__Task brief__. Please give back only the lines below from the one containing "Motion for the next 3" to the one containing "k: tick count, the", each repeated word for word, both ends included.

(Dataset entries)
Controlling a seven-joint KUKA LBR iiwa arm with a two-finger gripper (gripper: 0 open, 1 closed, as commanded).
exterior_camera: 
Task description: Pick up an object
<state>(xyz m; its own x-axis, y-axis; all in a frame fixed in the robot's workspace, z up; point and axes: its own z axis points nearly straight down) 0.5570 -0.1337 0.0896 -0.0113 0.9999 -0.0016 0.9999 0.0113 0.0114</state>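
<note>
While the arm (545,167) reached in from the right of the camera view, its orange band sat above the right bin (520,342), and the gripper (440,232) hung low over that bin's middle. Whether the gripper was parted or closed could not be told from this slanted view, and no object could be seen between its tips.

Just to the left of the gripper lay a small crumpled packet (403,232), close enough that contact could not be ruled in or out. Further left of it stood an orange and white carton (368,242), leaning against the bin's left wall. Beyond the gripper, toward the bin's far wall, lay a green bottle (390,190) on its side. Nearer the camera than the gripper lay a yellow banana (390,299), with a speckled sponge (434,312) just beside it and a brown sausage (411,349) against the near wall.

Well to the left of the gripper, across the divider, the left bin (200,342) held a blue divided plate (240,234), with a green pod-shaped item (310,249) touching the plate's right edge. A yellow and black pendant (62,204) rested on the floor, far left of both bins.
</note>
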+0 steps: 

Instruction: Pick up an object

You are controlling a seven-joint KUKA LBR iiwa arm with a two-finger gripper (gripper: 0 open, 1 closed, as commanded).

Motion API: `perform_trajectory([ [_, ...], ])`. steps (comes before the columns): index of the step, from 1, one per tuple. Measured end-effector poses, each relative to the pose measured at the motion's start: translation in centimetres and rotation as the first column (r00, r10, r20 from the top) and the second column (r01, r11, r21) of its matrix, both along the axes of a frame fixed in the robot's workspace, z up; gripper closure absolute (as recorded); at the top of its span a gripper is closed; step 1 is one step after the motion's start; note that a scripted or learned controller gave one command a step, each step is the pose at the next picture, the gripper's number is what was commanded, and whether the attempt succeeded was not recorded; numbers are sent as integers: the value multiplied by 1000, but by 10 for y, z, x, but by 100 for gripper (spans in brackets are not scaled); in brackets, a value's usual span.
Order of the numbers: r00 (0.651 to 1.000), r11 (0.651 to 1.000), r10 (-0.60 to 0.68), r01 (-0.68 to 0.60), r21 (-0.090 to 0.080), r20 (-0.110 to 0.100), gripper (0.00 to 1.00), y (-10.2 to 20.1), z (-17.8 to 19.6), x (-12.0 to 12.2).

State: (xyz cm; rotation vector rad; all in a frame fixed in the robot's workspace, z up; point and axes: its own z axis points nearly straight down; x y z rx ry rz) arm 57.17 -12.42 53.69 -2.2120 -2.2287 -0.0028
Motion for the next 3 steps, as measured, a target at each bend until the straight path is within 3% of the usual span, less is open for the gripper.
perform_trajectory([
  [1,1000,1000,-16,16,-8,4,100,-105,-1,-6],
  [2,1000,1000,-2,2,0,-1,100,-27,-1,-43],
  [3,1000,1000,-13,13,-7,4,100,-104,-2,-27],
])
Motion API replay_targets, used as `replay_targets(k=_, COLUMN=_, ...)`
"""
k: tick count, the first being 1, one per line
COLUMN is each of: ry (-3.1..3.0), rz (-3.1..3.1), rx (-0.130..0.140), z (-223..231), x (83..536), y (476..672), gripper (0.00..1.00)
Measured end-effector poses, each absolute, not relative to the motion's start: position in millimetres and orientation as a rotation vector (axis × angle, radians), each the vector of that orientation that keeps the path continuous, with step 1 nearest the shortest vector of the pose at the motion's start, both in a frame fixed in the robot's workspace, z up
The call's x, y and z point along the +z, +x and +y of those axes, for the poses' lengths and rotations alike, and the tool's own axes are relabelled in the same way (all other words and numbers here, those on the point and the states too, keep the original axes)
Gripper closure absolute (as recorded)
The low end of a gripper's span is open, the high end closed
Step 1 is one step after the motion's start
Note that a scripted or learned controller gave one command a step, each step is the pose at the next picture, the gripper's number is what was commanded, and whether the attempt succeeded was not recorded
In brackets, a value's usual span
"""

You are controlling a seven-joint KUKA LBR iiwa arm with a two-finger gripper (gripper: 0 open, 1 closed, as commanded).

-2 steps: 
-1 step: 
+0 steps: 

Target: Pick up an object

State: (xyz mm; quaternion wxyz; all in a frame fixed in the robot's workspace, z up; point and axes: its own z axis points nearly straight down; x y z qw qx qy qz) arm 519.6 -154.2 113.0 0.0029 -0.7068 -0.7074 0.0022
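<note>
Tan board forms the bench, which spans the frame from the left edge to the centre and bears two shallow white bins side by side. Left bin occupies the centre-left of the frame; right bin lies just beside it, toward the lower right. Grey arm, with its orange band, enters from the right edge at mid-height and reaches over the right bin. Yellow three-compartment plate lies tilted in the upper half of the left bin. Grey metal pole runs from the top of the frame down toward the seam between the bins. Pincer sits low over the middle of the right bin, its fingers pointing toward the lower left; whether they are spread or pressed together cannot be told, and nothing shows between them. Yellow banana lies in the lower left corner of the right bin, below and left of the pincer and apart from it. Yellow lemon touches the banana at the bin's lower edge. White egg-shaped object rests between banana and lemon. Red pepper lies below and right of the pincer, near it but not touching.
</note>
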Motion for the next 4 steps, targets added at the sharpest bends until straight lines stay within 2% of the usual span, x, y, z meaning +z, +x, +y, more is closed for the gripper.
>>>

__Result below__.
Motion for the next 3 steps, as measured, a target at each bend until the straight path is within 3% of the usual span, less is open for the gripper.
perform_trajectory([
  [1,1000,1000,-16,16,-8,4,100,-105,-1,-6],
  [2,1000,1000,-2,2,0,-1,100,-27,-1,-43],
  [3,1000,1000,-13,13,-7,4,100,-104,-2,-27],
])
Motion API replay_targets, used as `replay_targets(k=_, COLUMN=_, ...)`
"""
k: tick count, the first being 1, one per line

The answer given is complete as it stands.